Hints: First, you must look at a graph of the curve and figure out what values of $\varphi$ (or $\theta$), say $a$ and $b$, form the endpoints of the closed (loop) portion of the curve. Once you've done that, you apply the arc length formula \begin{equation*} \int_a^b \sqrt{r^2 + \left(\frac{dr}{d\theta}\right)^2}\,d\theta. \end{equation*} The integral is not too hard if you remember the identity $\sec^2 x = 1 + \tan^2 x$.

Answer 3

Your curve form a loop fot $-\pi\le \theta \le \pi$.

The arc lenght in polar coordinates is: $ds=\sqrt{r^2+\left(\dfrac{dr}{d\theta}\right)^2} d\theta$.

Integrating for $-\pi \le\theta\le \pi$ ghives the leght of the loop.

Answer 4

For $$r(\varphi ) = \frac{a}{{{{\cos }^4}\left( {\frac{\varphi }{4}} \right)}}$$ you get a parametrization like so: $$c(\varphi ) = \left( {\begin{array}{*{20}{c}} {r(\varphi )} \\ \varphi \end{array}} \right)$$ It's velocity or tangent vector is given by $$\dot c(\varphi ) = \left( {\begin{array}{*{20}{c}} {\dot r(\varphi )} \\ \varphi \end{array}} \right) = \left( {\begin{array}{*{20}{c}} {\dot r(\varphi )} \\ 1 \end{array}} \right)$$ Calculate lenght for tangent vector: $$\begin{gathered} {\left\| {\dot c(\varphi )} \right\|^2} = \dot c(\varphi ) \cdot \dot c(\varphi ) = \dot r{(\varphi )^2} + 1 \hfill \\ \left\| {\dot c(\varphi )} \right\| = \sqrt {\dot r{{(\varphi )}^2} + 1} \hfill \\ \end{gathered} $$ So you are ready to integrate: $$L(c)(\varphi ) = \int_0^\varphi {\left\| {\dot c(t)} \right\|} {\kern 1pt} dt = \int_0^\varphi {\sqrt {{a^2}{{\tan }^2}\left( {\frac{t}{4}} \right){{\sec }^8}\left( {\frac{t}{4}} \right) + 1} } {\kern 1pt} dt$$

Answer 5

you can throw out the $a.$ i will work with $$r = \cos^{-4}(\theta/4), \frac{dr}{d\theta} = \cos^{-5}(\theta/4)\sin(\theta/4), ds = \sqrt{r^2 + \left(\frac{dr}{d\theta}\right)^2}=\cos^{-5}(\theta/4)$$ the length of the closed loop is $$ \int_{-\pi}^{\pi} ds = 2\int_0^\pi \cos^{-5}(\theta/4) \,d\theta= 8\int_0^{\pi/4}\cos^{-5} t \, dt=12.543617$$

Answer 6

After various responses of this case if you wish to work further along this class of polar curves I like to mention that these belong to McLauren polar curves.
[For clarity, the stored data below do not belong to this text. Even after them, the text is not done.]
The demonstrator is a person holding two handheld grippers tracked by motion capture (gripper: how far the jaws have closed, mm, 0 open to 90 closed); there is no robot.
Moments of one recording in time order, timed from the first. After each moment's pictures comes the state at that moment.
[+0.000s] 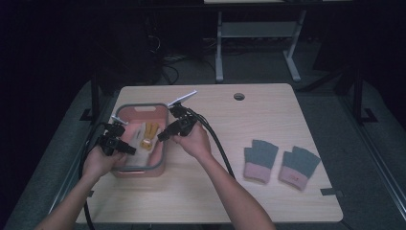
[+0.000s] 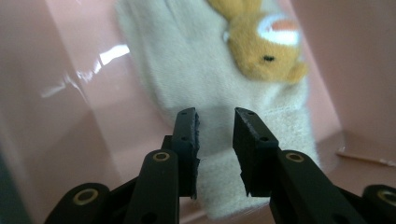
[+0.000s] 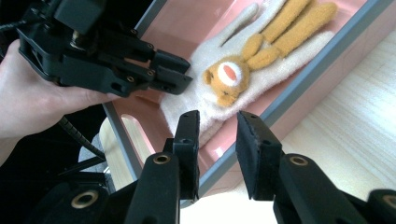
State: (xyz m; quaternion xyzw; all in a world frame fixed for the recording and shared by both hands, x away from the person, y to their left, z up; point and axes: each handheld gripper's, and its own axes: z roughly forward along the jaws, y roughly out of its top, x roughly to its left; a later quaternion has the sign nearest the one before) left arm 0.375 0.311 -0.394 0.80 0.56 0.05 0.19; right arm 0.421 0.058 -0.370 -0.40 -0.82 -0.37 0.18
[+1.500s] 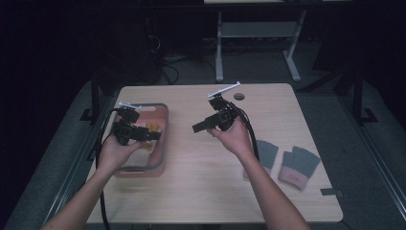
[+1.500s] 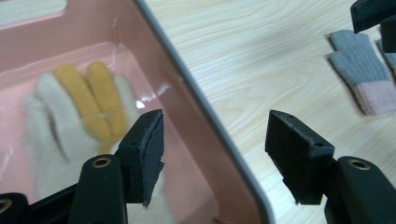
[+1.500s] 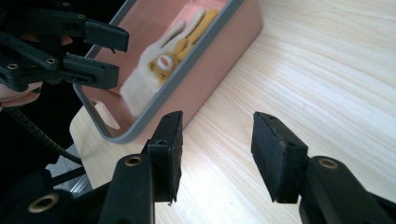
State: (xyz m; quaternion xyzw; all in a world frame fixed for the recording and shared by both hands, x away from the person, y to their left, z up) left arm 0.367 0.245 -0.334 0.80 0.49 0.05 0.33; right arm 0.410 -0.053 -0.338 -0.44 -0.81 -0.39 0.10
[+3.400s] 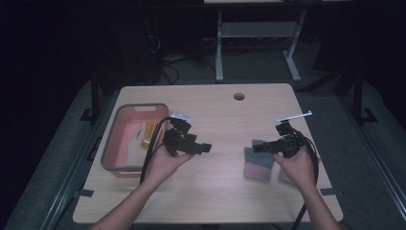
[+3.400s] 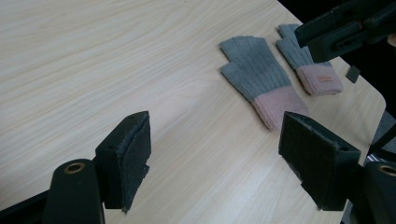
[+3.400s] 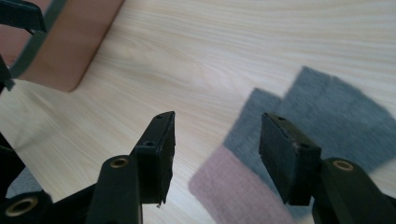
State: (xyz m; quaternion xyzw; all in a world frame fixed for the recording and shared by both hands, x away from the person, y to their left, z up) left arm 0.344 0.117 -0.354 0.83 0.39 0.01 0.39; right arm 0.342 -0.219 -0.381 -0.54 -0.76 -0.36 0.04
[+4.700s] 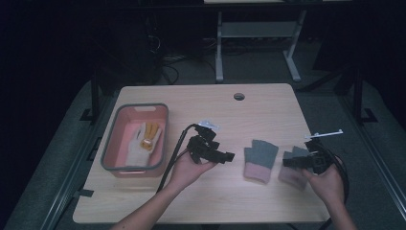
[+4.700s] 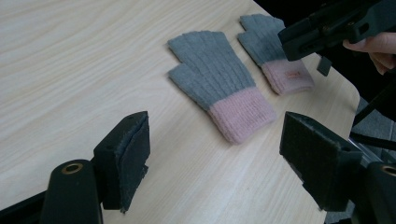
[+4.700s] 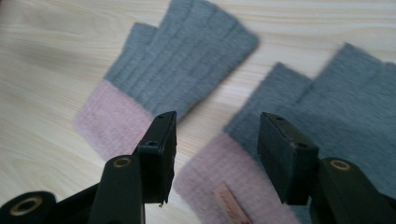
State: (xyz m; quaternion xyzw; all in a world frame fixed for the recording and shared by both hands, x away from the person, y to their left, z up) left arm 0.333 0.055 -0.375 0.85 0.35 -0.02 0.40; right arm 0.311 -0.299 -0.419 -0.60 -0.74 -0.30 -0.01
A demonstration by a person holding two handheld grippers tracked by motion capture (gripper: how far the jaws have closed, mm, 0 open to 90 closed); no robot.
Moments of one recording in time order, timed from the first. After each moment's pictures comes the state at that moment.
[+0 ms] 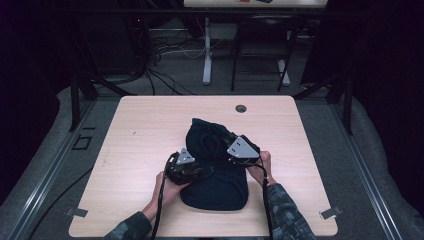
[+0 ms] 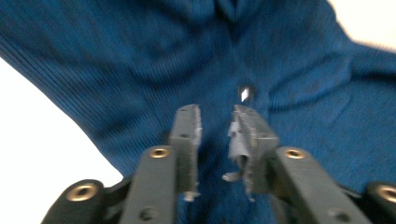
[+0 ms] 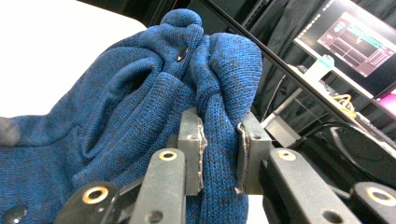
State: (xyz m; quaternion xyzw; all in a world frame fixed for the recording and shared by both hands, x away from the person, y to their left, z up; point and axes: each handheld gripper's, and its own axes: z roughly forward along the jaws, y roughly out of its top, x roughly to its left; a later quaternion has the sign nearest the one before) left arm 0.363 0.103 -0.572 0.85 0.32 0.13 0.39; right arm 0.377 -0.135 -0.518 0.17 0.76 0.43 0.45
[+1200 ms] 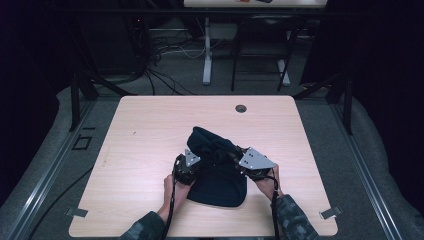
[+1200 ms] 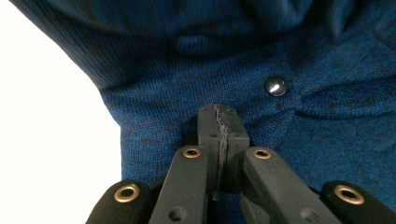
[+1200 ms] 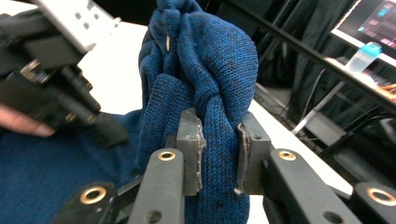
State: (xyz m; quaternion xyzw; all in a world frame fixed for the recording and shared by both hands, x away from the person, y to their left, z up) left arm 0.366 0.082 -0.586 0.81 0.39 0.21 0.38; right arm 0.336 -0.159 -0.513 0.18 0.78 0.47 0.37
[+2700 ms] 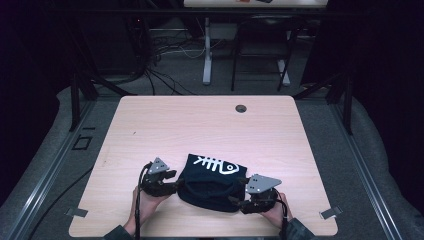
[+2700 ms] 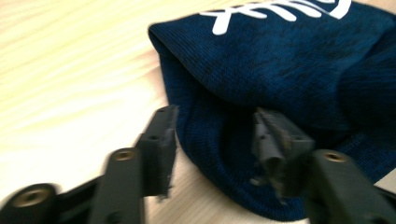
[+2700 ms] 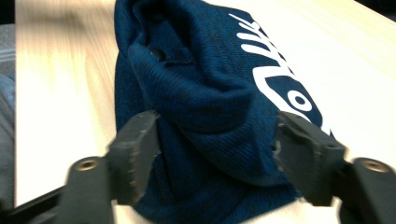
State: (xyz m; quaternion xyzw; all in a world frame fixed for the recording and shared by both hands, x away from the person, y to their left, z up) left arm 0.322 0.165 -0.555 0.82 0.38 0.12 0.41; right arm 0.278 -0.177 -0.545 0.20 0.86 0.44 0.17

$ r/a = \cos \theta + i \sin \theta. $ Raising to $n$th power we have by Euler theorem

$ (r/a)^n = \cos n\theta + i \sin n \theta $. Taking the real part,the set of McLauren's curves result.

$ r/a = ( \cos n\theta)^{1/n} $. $n$ can take integral, fractional , positive and negative values.

We have here the particular $ n= -\frac14$ case.

(Examples are a straight line, circle through origin , Lemniscate of Bernoulli, rectangular hyperbola, exponentiated roses, some of which fall to origin and some towards radial asymptotes etc.)

Closed form arc length results can be obtained for a single branch/petal in terms of all $n$ values.